Figure 3. Schematic diagram showing p47phox as the central organizer of the vascular NOX1 and NOX2 oxidases

a | This figure shows the conformation of p47phox in resting cells in which the protein forms a complex with other cytosolic regulatory subunits via an interaction between its carboxy-terminal proline-rich region (PRR) and an Src homology 3 (SH3) domain on one of two potential activator proteins, p67phox or NADPH oxidase activator 1 (NOXA1) subunit (site 1). In the resting state, p47phox adopts a closed conformation in which its tandem-repeat SH3 and phox homology (PX) domains are ensconced and unable to interact with the membrane components. This conformation is largely achieved via intramolecular interactions of both the polybasic autoinhibitory region (AIR) and the PX domain with the tandem-repeat SH3 domain (site 2). b | Phosphorylation of sulfhydryl groups (SH) on crucial cysteine residues within the AIR destabilizes these intramolecular interactions and causes p47phox to unfold. This exposes the tandem-repeat SH3 domain of p47phox, thereby allowing it to associate with a PRR on the amino terminus of membrane-bound p22phox (site 3), and the PX domain of p47phox, which interacts with membrane phospholipids including phosphatidylinositol-3,4-biphosphate (PtdIns(3,4)P₂) and phosphatidic acid (PA) (site 4). The association of the cytosolic complex with the membrane subunits is further stabilized by direct protein–protein interactions between p47phox and the NOX2 subunit (site 5). It is unclear whether p47phox undergoes similar protein–protein interactions with the NOX1 subunit. Also shown are likely target sites for conventional NADPH oxidase inhibitors. PKC, protein kinase C.

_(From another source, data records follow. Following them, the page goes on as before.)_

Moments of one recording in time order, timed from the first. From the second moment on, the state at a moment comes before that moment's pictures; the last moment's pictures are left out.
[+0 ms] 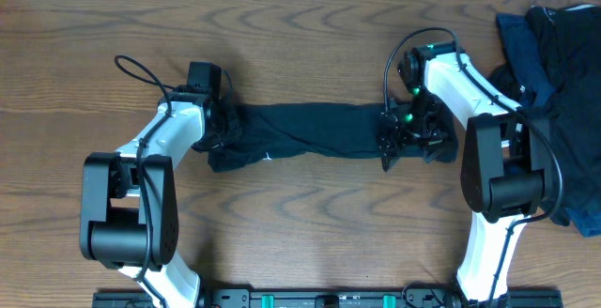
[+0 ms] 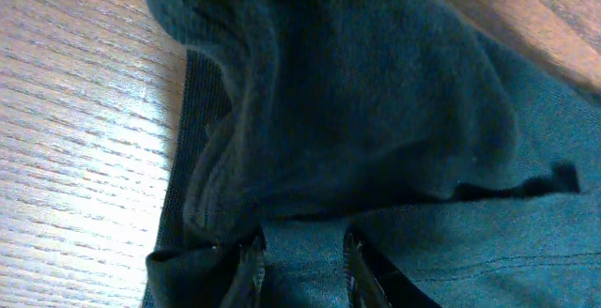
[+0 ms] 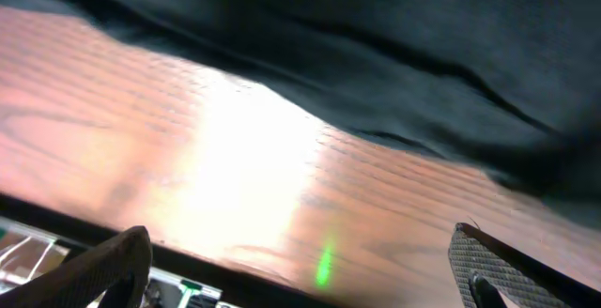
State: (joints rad) left arm -0.08 1.84 1.07 -0.59 0.08 -0.48; right arm 0.19 2.14 1.55 -1.42 -0.16 -0.13
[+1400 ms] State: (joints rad) left arm -0.08 1.84 1.07 -0.58 0.06 -0.48; right arm -0.04 2.08 1.43 -0.86 0.01 0.04
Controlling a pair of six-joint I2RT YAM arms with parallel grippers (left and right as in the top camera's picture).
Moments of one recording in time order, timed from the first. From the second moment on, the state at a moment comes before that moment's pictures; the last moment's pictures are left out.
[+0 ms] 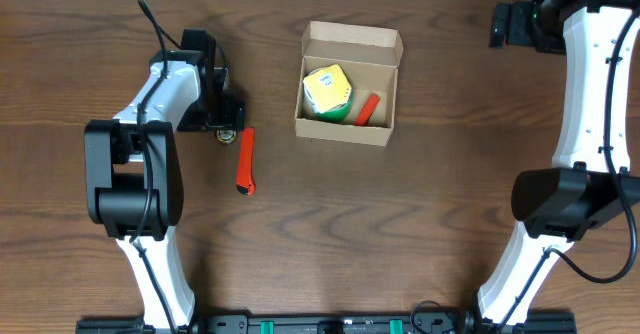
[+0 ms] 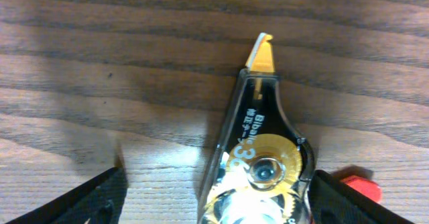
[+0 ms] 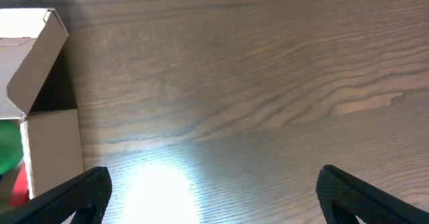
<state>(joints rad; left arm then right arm) -0.05 2.14 1.54 -0.90 0.05 -0.04 -0.12 2.13 2.42 -1.48 0.08 0.05</state>
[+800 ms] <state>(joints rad) -0.09 2.17 1.56 -0.92 0.02 -0.02 -0.12 2.13 2.42 -1.48 0.08 0.05</state>
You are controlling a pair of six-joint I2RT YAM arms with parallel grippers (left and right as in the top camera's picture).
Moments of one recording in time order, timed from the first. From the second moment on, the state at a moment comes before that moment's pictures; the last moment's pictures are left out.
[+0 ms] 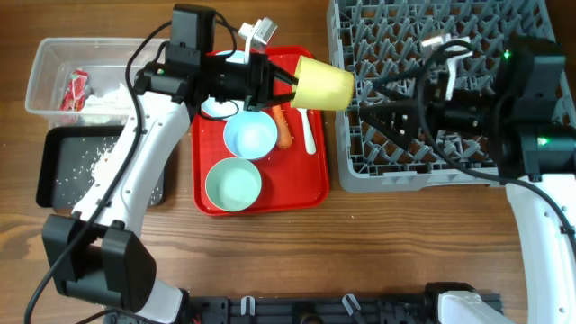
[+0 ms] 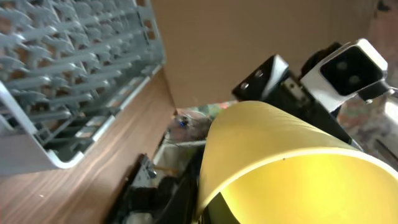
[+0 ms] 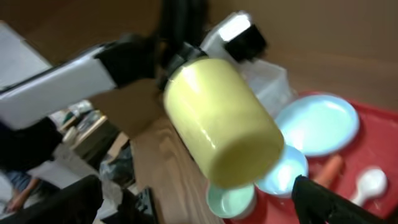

Figure 4. The p47phox tandem-repeat SH3 domain as a potential drug target

Nuclear magnetic resonance solution structure of the p22phox proline-rich region (PRR)-binding domain formed by the tandem repeat Src homology (SH3) domain of p47phox before (a) and after (b) molecular modelling to rotate a putative dynamic tryptophan residue (Trp193) within its core. Note that rotation of Trp193 results in two smaller pockets (red and orange) combining to form a single large pocket that is potentially druggable.